In the case of Lopez Sugar Corporation v. Federation of Free Workers, 189 SCRA 179 (1991), this
Court reiterated the rule that although a CBA has expired, it continues to have legal effects as
between the parties until a new CBA has been entered into. It is the duty of both parties to the to
keep the status quo, and to continue in full force and effect the terms and conditions of the existing
agreement during the 60-day freedom period and/or until a new agreement is reached by the
parties. 10 Applied to the case at bench, the legal effects of the immediate past CBA between
petitioner and private respondent terminated, and the effectivity of the new CBA began, only on
March 4, 1993 when public respondent resolved their dispute.
Finally, we find no need to discuss at length the merits of the third and fourth assignments of error.
The questioned Order relevantly states:
In the resolution of the economic issues, the Company urges us to consider among
others, present costs of living, its financial capacity, the present wages being paid by
the other cargo handlers at the North Harbor, and the fact that the present average
wage of its workers is P127.75 a day, which is higher than the statutory minimum
wage of P118.00 a day.

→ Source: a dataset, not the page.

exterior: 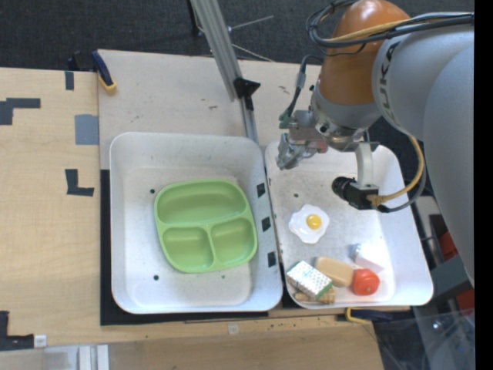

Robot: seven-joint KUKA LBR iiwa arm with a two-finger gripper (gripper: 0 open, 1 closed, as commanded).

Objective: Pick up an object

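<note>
My gripper (289, 157) hangs over the far left corner of the right bin (408, 287), above the bin floor, with nothing seen between its fingers. A toy fried egg (310, 224) lies in the middle of that bin, well in front of the gripper. Along the near edge sit a patterned green-and-white block (309, 280), a tan wedge like cheese (335, 270), a red tomato (366, 282) and a small pale pink-and-grey piece (362, 254).
The left bin (131, 206) holds a green divided plate (206, 225). A slanted metal pole (219, 45) runs down to the divider between the bins. A black cable fitting (353, 192) hangs over the right bin. A blue and yellow clamp (104, 72) sits on the bench's far left.
</note>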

The Company's evidence, consisting of its financial
statements for the past three years, shows that its net income was P743,423.45 for
1989, P2,108,569.03 for 1990, and P1,479,671.84 for 1991, or an average of
P1,443,885.10 over the three-year period. It argues that for just the first year of
effectivity of the CBA, the Company's proposals on wages, effect thereof on
overtime, 13th month pay, and vacation and sick leave commutation, will cost about
P520,723,44, or 35.19% of its net income for 1991. The Company likewise urges us
to consider the multiplier effect of its proposals on the second and third years of the
CBA. As additional argument, the Company manifests that a portion of its pier will
undergo a six-month to one-year renovation starting January 1993.

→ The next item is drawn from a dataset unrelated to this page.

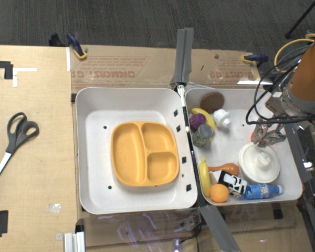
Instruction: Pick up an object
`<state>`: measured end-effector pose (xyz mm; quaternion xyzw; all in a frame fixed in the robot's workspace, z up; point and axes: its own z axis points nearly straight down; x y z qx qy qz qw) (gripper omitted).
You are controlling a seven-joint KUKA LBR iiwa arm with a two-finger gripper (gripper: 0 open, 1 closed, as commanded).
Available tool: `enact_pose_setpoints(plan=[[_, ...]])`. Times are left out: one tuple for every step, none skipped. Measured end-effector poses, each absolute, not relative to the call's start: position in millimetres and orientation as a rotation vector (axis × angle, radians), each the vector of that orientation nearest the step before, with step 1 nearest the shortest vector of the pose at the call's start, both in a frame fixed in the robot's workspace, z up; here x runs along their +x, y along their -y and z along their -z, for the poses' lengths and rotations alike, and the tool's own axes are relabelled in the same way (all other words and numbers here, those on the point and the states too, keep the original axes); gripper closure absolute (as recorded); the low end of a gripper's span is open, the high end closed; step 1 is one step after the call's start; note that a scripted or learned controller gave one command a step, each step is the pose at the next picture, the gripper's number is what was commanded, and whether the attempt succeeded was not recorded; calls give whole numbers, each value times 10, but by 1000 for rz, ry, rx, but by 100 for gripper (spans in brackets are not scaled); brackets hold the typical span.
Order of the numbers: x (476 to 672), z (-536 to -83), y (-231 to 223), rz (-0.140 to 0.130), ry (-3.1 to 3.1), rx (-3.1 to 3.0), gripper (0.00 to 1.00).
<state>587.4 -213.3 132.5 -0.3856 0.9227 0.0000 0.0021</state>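
On the bench, we see the gripper (266, 136), its grip state unclear, hovering over the right bin (293, 164) above a white lid (259, 163), likely seeking a pick.

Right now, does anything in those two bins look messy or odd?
Yes: the right bin is crammed with toys piled against each other, while the left bin holds one neat yellow divided plate.

black-handled scissors (16, 135) lie on the wooden bench (37, 193), left of the bins.
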Motion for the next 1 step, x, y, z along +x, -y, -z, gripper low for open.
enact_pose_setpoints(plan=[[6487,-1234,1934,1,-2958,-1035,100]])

On the other hand, the Union's main line of argument that is, aside from being
within the financial capacity of the Company to grant, its demands are fair and
reasonable is not supported by evidence controverting the Company's own
presentation of its financial capacity. The Union in fact uses statements of the
Company for 1989-1991, although it interprets these data as sufficient justification for
its own proposals. It also draws our attention to the bargaining history of the parties,
particularly the 1988 negotiations during which the company was able to grant wage
increases despite operational losses.
Balancing the right of the Company to remain viable and to just returns to its investments
with right of the Union members to just
rewards for their labors, we find the following award to be fair and reasonable . . . . 11

It is evident that the above portion of the impugned Order is based on well-studied evidence. The
conclusions reached by public respondent in the discharge of her statutory duty as compulsory
arbitrator, demand the high respect of this Court. The study and settlement of these disputes fall
within public respondent's distinct administrative expertise. She is especially trained for this delicate
task, and she has within her cognizance such data and information as will assist her in striking the
equitable balance between the needs of management, labor and the public. Unless there is clear

showing of grave abuse of discretion, this Court cannot and will not interfere with the labor expertise
of public respondent Secretary of Labor.
IN VIEW WHEREOF, public respondents Order, dated March 4, 1993, and Resolution, dated June 8,
1993, are hereby MODIFIED to exclude foremen and legal secretaries from the rank-and-file
bargaining unit represented by private respondent union, and to fix the date of effectivity of the fiveyear collective bargaining agreement between petitioner corporation and private respondent union
on March 4, 1993. No costs.
SO ORDERED.
Narvasa, C.J., Bidin, Regalado and Mendoza, JJ., concur.